Тем временем из окон внедорожников, едущих впереди, выглядывали участники экспедиции. Радостные вопли школьников были слышны даже через рев двигателей.

- Слушайте, они там что, правда радуются, что он уехал? – спросила Любовь Синявина, высунувшись из окна и щурясь на солнце.

- Судя по реакции – он был у них, как заноза в одном месте, – хмыкнул с переднего сиденья Людвиг Булавкин, человек с лицом вечного недовольства. – Представляешь, насколько невыносимым надо быть, чтобы весь город тебе вслед плясал?

Любовь рассмеялась, хотя и не с таким уж весельем, как обычно:

- Когда вернёмся, устроим проверку. Мне хочется точно знать, чем он тут таким занимался.

- А зачем тебе знать-то? – проворчал Людвиг с пренебрежением. – Косой этот – фрик с грязной физиономией. Если бы мы не искали гида, он бы и рта не открыл в нашем обществе. Это ему как манна с неба упала, а он ещё и ведёт себя, будто на равных.

Только одна из всей компании молчала.

Ярослава Журавлёва сидела на заднем сидении, уткнувшись в окно, и не слушала, что там бубнит Булавкин. В её голове гудели совсем другие мысли.


***


У школьных ворот Лариска – стояла, вцепившись пальцами в ржавую решётку калитки. Узкие её плечи дрожали, будто под порывом ветра, а глаза, как два тёмных колодца, следили за пыльной дорогой, что вилась змеёй на север, туда, где только что исчез последний автомобиль.

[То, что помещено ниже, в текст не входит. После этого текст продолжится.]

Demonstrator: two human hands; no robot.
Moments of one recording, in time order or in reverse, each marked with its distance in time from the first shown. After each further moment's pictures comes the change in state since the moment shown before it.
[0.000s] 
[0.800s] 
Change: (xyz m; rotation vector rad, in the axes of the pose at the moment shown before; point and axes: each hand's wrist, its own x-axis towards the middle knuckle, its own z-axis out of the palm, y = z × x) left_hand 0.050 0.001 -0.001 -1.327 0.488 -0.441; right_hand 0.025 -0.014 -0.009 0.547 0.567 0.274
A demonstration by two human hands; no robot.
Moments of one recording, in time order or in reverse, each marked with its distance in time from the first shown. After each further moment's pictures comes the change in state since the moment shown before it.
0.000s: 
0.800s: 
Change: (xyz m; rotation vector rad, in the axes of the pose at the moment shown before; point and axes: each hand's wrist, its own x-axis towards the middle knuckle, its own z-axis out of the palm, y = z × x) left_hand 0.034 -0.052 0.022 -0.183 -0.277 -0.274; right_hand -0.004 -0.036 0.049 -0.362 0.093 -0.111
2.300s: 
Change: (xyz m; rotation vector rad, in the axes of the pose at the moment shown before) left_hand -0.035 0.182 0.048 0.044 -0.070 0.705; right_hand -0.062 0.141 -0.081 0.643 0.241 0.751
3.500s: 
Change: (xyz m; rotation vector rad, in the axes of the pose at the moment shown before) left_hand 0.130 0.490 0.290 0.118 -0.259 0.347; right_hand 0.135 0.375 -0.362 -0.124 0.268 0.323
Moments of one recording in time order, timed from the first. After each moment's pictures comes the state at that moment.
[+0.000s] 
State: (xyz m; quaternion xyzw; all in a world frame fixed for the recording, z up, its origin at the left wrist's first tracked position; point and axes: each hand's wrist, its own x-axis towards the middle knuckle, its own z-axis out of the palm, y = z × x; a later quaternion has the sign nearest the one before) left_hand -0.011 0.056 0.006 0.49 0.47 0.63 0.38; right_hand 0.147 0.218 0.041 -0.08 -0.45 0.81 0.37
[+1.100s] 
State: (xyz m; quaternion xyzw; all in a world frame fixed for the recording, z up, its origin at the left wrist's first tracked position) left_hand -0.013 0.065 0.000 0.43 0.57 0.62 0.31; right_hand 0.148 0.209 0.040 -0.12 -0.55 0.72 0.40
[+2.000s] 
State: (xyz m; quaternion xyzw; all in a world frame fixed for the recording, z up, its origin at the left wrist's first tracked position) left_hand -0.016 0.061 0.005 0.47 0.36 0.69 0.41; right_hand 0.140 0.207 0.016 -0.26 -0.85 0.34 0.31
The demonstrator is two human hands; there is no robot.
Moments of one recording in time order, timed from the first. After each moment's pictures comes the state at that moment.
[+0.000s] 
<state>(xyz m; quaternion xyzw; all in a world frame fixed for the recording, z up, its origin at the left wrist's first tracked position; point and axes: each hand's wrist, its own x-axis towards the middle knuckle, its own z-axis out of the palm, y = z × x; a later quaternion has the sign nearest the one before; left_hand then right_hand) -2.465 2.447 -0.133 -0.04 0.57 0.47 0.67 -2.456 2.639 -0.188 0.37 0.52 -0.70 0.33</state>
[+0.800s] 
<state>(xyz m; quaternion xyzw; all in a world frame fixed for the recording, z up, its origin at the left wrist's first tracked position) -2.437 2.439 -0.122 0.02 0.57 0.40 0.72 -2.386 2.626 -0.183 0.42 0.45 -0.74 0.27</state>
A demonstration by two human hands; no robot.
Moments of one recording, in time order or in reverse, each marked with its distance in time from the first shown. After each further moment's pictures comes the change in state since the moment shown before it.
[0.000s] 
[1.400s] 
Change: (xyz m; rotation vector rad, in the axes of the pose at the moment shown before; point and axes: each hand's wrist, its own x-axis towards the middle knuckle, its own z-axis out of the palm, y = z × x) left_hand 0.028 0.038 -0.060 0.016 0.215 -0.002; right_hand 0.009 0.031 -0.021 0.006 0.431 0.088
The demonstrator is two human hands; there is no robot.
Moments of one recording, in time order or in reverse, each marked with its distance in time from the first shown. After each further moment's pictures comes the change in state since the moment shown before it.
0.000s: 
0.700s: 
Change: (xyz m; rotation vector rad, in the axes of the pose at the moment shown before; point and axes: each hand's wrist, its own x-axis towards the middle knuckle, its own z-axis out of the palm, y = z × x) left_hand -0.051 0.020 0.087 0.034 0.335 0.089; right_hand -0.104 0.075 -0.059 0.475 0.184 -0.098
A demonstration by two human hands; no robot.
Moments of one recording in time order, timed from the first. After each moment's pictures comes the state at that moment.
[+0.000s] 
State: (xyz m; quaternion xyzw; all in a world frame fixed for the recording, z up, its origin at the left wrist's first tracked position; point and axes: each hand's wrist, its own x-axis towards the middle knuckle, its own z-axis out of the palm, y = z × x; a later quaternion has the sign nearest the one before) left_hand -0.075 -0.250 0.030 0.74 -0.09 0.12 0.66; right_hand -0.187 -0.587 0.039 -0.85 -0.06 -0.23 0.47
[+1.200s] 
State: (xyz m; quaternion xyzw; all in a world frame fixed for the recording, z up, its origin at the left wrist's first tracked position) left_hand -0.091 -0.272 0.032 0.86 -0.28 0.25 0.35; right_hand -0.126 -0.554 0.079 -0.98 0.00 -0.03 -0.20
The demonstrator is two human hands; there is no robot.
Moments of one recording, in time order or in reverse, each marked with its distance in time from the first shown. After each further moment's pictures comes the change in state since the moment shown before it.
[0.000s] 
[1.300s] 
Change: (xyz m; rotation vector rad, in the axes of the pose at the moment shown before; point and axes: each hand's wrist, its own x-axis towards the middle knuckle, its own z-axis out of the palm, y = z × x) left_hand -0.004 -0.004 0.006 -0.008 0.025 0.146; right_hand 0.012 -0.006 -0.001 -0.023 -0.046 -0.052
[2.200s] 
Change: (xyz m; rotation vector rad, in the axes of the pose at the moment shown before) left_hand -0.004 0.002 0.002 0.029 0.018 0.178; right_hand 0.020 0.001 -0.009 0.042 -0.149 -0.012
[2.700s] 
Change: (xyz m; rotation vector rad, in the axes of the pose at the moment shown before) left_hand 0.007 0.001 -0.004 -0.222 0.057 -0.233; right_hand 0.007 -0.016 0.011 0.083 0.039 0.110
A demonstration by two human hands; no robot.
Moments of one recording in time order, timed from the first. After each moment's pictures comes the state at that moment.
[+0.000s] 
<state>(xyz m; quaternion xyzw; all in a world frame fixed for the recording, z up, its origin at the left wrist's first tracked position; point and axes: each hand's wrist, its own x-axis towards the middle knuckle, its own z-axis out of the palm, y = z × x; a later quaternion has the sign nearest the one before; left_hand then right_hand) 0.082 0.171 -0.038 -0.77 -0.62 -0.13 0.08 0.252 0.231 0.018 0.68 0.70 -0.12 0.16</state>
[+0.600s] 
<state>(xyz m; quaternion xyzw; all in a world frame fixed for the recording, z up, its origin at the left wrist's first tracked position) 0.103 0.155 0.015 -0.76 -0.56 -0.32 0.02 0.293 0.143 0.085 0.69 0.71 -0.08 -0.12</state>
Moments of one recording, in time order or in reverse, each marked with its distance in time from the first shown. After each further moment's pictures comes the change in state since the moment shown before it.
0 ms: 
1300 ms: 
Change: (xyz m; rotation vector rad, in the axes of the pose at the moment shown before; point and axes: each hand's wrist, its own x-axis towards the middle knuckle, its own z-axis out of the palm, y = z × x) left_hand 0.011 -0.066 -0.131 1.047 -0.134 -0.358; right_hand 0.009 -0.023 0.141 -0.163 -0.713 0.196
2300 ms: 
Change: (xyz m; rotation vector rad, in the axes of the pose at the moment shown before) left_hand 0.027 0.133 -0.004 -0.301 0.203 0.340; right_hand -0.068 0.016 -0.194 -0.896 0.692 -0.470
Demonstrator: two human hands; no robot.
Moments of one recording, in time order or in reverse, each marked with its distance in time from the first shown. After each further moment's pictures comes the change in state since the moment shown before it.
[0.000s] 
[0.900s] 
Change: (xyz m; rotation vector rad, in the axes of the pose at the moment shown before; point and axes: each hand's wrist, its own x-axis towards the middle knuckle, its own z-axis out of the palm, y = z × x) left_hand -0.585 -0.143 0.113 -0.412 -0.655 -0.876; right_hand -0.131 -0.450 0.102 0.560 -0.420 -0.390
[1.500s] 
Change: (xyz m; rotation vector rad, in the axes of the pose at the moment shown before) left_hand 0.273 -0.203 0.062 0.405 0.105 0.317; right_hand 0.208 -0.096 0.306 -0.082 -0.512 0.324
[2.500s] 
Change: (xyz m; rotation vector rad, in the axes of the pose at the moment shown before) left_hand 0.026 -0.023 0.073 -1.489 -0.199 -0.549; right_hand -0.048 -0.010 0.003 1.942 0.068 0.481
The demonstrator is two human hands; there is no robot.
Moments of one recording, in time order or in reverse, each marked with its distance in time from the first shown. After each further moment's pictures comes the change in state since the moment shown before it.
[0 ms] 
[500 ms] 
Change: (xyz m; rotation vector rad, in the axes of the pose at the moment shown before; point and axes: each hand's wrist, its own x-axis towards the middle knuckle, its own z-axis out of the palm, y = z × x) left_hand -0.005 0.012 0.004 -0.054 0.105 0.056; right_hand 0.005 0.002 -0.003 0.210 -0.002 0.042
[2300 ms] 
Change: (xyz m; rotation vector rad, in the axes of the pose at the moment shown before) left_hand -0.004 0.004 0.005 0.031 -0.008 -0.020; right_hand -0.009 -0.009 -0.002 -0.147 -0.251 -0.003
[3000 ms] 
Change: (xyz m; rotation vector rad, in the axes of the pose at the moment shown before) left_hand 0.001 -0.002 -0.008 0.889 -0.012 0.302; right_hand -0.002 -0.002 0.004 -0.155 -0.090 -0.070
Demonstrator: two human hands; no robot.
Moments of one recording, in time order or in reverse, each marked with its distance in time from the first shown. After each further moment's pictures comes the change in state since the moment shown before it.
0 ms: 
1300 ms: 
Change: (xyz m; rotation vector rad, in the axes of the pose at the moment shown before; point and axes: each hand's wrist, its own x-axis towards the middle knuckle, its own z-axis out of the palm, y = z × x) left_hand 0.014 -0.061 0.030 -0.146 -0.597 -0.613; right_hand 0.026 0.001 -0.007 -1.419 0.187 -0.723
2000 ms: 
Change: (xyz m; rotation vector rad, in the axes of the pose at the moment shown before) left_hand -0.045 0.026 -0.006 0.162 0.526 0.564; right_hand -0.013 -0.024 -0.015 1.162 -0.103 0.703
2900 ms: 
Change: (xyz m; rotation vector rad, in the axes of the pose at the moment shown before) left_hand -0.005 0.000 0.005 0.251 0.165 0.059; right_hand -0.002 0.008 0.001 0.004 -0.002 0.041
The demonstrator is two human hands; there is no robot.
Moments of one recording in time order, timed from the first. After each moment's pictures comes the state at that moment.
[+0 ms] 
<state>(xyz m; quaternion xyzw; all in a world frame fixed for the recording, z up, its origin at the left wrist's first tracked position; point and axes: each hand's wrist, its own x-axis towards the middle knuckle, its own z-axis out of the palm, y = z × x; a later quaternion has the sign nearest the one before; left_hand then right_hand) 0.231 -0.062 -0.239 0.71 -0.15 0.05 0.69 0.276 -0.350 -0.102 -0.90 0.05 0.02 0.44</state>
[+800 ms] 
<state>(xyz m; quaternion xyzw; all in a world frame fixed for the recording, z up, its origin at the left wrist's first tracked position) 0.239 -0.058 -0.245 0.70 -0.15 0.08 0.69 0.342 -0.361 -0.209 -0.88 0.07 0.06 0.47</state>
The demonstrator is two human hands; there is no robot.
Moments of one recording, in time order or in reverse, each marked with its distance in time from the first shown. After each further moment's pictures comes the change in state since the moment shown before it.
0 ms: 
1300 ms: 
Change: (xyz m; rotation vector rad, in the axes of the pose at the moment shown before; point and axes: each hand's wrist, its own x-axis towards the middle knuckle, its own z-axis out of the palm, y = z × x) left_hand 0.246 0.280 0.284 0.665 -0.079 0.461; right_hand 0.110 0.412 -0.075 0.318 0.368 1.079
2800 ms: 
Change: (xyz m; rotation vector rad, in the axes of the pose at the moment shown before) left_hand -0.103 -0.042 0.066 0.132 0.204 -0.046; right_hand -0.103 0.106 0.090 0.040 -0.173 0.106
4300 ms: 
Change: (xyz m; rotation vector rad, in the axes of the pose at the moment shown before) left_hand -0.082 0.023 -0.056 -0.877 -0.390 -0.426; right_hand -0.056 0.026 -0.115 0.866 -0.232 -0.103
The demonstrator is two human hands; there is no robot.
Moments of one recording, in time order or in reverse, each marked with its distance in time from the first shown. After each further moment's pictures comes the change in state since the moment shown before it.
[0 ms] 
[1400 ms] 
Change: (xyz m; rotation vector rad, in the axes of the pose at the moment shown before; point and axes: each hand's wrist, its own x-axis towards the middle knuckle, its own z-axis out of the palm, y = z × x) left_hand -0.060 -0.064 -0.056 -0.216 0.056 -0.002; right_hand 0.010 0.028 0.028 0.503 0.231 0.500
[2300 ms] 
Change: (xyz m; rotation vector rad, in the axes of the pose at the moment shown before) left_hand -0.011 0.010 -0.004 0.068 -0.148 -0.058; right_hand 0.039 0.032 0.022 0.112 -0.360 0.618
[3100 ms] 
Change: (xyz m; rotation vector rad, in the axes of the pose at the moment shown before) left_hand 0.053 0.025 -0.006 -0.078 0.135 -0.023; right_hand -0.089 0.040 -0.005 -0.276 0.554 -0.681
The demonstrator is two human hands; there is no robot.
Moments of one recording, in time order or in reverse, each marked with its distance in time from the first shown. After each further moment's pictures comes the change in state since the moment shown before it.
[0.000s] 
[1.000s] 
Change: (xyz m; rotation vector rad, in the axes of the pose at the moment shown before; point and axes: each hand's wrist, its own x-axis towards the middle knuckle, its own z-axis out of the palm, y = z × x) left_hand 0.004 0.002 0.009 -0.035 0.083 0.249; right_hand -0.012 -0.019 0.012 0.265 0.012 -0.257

Где-то там, за поворотом, скрылся и Ярослав Косой.

Машины, одна за другой, стали крошечными точками, сливаясь с горизонтом. Пыль, поднятая колёсами, ещё долго висела в воздухе – рыжая, сухая, обидная. Так бывает, когда уходят не просто люди – а целая глава жизни.

Лариска стояла молча, будто боясь пошевелиться – и вдруг что-то изменится. Но не изменилось. Только солнце, лениво переваливаясь через крышу школы, беспощадно палило с высоты.